PROBLEM TO WORK ON
Repeat each line of the material below exactly as it appears, minus any pictures.

COLLECTED DATA
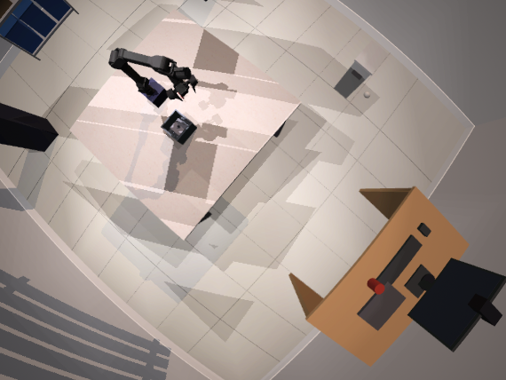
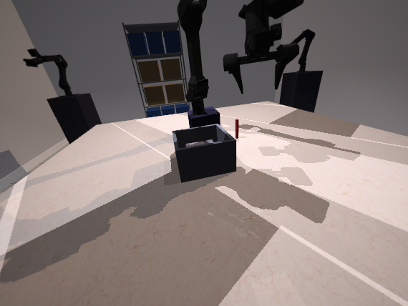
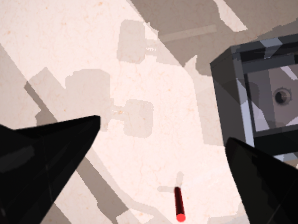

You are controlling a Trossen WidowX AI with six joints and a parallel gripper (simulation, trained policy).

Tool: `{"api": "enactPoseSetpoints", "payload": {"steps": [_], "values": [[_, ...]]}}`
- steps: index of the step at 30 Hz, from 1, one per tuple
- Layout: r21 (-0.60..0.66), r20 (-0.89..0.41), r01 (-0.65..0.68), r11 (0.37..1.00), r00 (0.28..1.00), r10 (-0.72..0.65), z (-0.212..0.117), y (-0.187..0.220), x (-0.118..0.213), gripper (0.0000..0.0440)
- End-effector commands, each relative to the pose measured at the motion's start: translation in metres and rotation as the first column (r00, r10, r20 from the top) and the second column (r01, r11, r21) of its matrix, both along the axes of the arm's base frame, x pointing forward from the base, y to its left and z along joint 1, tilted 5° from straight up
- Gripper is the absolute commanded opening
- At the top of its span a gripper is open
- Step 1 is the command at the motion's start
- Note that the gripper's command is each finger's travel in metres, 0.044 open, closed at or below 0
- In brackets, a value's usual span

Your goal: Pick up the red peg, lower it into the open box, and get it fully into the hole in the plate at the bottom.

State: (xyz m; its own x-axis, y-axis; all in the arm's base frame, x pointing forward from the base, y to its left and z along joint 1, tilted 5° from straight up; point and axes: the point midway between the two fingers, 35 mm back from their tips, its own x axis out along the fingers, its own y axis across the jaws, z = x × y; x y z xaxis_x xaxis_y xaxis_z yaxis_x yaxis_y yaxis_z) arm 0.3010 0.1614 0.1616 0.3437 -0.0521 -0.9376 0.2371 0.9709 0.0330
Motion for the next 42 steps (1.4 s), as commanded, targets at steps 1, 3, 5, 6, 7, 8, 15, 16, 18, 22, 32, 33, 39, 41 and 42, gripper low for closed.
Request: {"api": "enactPoseSetpoints", "payload": {"steps": [1, 3, 5, 6, 7, 8, 15, 16, 18, 22, 32, 33, 39, 41, 42], "values": [[0.018, -0.096, 0.108, 0.994, 0.990, -0.106, -0.010, -0.002, -0.035, 0.0438], [0.014, -0.142, 0.163, 0.987, 0.977, -0.159, -0.015, -0.004, -0.051, 0.0437], [0.003, -0.183, 0.217, 0.976, 0.960, -0.213, -0.021, -0.007, -0.066, 0.0435], [-0.005, -0.202, 0.243, 0.970, 0.950, -0.239, -0.024, -0.009, -0.072, 0.0434], [-0.013, -0.219, 0.269, 0.963, 0.939, -0.265, -0.027, -0.011, -0.079, 0.0432], [-0.022, -0.234, 0.293, 0.956, 0.928, -0.290, -0.030, -0.012, -0.085, 0.0431], [-0.086, -0.301, 0.438, 0.895, 0.845, -0.442, -0.054, -0.025, -0.112, 0.0414], [-0.094, -0.306, 0.455, 0.885, 0.833, -0.461, -0.057, -0.026, -0.114, 0.0412], [-0.108, -0.314, 0.487, 0.867, 0.810, -0.494, -0.065, -0.029, -0.118, 0.0407], [-0.126, -0.323, 0.542, 0.831, 0.770, -0.551, -0.080, -0.033, -0.122, 0.0399], [-0.122, -0.322, 0.635, 0.763, 0.701, -0.636, -0.121, -0.034, -0.125, 0.0385], [-0.118, -0.321, 0.642, 0.758, 0.698, -0.640, -0.125, -0.033, -0.125, 0.0383], [-0.079, -0.314, 0.673, 0.736, 0.684, -0.659, -0.150, -0.030, -0.125, 0.0377], [-0.065, -0.312, 0.681, 0.729, 0.680, -0.663, -0.157, -0.029, -0.125, 0.0375], [-0.058, -0.312, 0.685, 0.726, 0.678, -0.665, -0.161, -0.029, -0.125, 0.0374]]}}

REPLY TO THE TASK
You are controlling a Trossen WidowX AI with six joints and a parallel gripper (simulation, trained policy).

Tool: `{"api": "enactPoseSetpoints", "payload": {"steps": [_], "values": [[_, ...]]}}`
- steps: index of the step at 30 Hz, from 1, one per tuple
- Layout: r21 (-0.60..0.66), r20 (-0.89..0.41), r01 (-0.65..0.68), r11 (0.37..1.00), r00 (0.28..1.00), r10 (-0.72..0.65), z (-0.212..0.117), y (-0.187..0.220), x (-0.118..0.213), gripper (0.0000..0.0440)
- End-effector commands, each relative to the pose measured at the motion's start: translation in metres and rotation as the first column (r00, r10, r20 from the top) and the second column (r01, r11, r21) of its matrix, both along the axes of the arm's base frame, x pointing forward from the base, y to its left and z along joint 1, tilted 5° from straight up
- Gripper is the absolute commanded opening
- At the top of its span a gripper is open
- Step 1 is the command at the motion's start
- Note that the gripper's command is each finger's travel in metres, 0.044 open, closed at or below 0
- In brackets, a value's usual span

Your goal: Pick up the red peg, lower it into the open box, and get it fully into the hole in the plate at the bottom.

State: (xyz m; its own x-axis, y-axis; all in the arm's base frame, x pointing forward from the base, y to its left and z along joint 1, tilted 5° from straight up; point and axes: the point midway between the two fingers, 35 mm back from their tips, its own x axis out along the fingers, its own y axis across the jaws, z = x × y; x y z xaxis_x xaxis_y xaxis_z yaxis_x yaxis_y yaxis_z) arm 0.3010 0.1614 0.1616 0.3437 -0.0521 -0.9376 0.2371 0.9709 0.0330
Motion for the next 42 steps (1.4 s), as commanded, targets at steps 1, 3, 5, 6, 7, 8, 15, 16, 18, 22, 32, 33, 39, 41 and 42, gripper low for closed.
Request: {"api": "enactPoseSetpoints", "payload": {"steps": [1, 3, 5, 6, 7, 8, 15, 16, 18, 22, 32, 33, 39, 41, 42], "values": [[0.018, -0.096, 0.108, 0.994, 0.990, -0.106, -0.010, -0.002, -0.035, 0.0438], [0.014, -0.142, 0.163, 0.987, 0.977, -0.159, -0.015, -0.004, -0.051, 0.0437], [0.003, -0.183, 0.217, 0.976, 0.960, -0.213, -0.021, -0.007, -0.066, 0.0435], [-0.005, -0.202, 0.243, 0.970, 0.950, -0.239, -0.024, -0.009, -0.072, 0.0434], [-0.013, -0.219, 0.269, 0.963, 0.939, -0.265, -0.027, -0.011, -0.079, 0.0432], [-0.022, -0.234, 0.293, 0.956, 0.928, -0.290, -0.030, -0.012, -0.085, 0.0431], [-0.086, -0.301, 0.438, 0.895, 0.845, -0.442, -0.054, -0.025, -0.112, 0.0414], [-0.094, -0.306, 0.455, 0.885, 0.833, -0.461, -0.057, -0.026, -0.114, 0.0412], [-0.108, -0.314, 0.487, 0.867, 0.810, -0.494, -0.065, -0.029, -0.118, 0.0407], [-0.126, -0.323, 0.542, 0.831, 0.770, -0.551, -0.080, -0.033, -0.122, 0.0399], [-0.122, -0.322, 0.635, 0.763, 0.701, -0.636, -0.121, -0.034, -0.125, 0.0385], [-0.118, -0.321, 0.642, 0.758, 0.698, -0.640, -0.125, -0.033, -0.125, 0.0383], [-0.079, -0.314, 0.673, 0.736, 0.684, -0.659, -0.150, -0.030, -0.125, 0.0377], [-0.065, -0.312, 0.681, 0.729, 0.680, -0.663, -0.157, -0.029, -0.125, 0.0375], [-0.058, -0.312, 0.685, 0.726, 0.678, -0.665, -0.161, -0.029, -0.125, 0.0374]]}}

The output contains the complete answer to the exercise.